AIM OF THE EXERCISE -
Please output the data exactly, minus pictures.

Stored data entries
=== Section Start ===
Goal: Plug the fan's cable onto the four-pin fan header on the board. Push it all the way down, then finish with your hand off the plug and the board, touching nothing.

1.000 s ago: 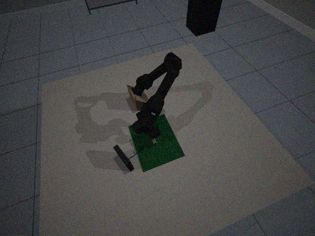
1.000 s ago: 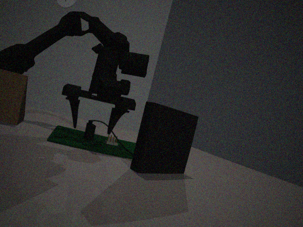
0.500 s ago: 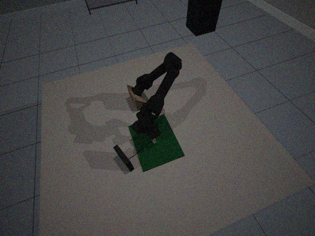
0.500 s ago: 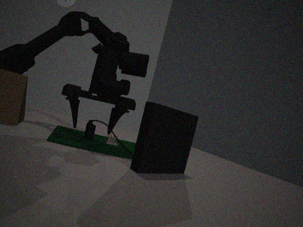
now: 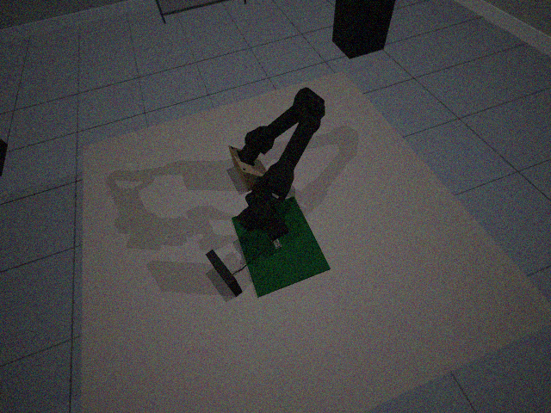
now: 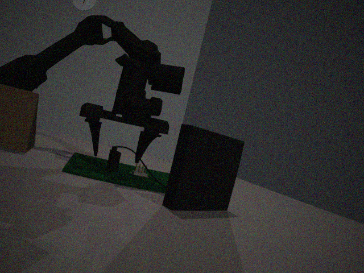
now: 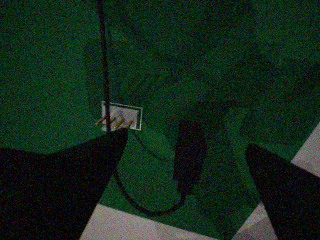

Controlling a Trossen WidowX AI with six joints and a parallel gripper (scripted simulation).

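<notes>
Now: the black plug 1 cm to the left of my gripper tip. From my gripper tip the other things lie so: green board 5 cm ahead, 1 cm to the left, 4 cm below; then white four-pin fan header 6 cm ahead, 1 cm to the left, 3 cm below; then black fan 11 cm ahead, 17 cm to the right, 3 cm above.
</notes>
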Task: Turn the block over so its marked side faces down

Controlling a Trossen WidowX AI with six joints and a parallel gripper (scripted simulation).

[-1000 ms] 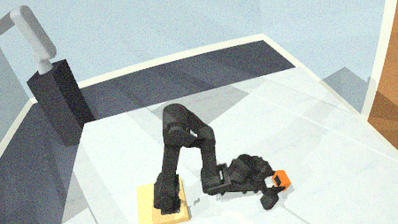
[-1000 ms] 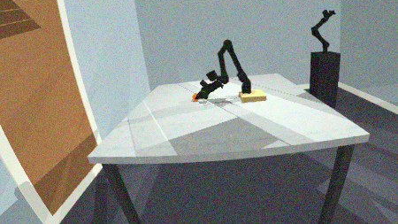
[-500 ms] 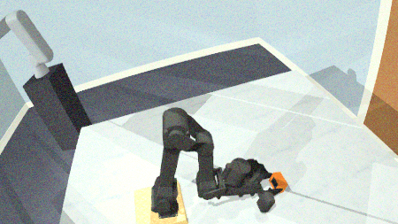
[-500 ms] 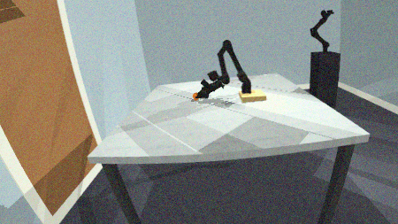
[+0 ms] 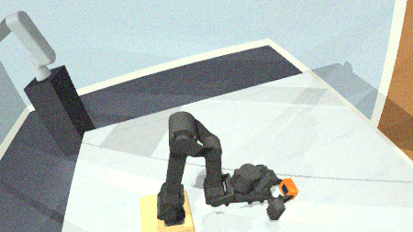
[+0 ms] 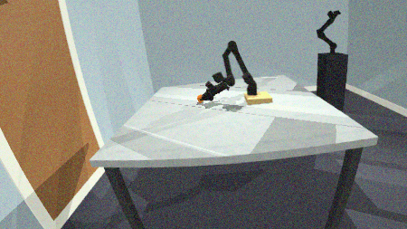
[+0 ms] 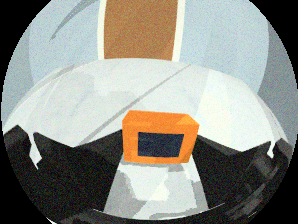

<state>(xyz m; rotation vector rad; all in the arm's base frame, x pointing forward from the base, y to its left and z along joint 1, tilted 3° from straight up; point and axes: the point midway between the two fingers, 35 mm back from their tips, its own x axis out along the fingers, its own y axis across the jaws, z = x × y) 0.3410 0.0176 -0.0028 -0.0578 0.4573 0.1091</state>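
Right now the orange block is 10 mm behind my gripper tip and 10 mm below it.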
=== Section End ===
TASK RESPONSE -
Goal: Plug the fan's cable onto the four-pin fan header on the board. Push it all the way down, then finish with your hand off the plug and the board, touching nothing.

1.000 s ago: 
1.000 s ago: 
0.500 s ago: 
0.500 s ago: 
now: 
now: 
now: 

Controlling a Trossen WidowX AI with six joints and a parallel gripper (scripted simulation).

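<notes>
Now: the black plug 1 cm to the left of my gripper tip. From my gripper tip the other things lie so: green board 5 cm ahead, 1 cm to the left, 4 cm below; then white four-pin fan header 6 cm ahead, 1 cm to the left, 3 cm below; then black fan 11 cm ahead, 17 cm to the right, 3 cm above.
</notes>
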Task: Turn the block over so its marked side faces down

Controlling a Trossen WidowX AI with six joints and a parallel gripper (scripted simulation).

[-1000 ms] 
[-1000 ms] 
[-500 ms] 
[-500 ms] 
[+0 ms] 
[+0 ms] 
[+0 ms] 

<state>(xyz m; rotation vector rad; all in the arm's base frame, x pointing forward from the base, y to its left and z along joint 1, tilted 3° from straight up; point and axes: the point midway between the two fingers, 35 mm back from their tips, its own x axis out along the fingers, its own y axis across the jaws, z = x × y) 0.3410 0.0176 -0.0028 -0.0578 0.4573 0.1091</state>
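Right now the orange block is 10 mm behind my gripper tip and 10 mm below it.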

No more work remains for this exercise.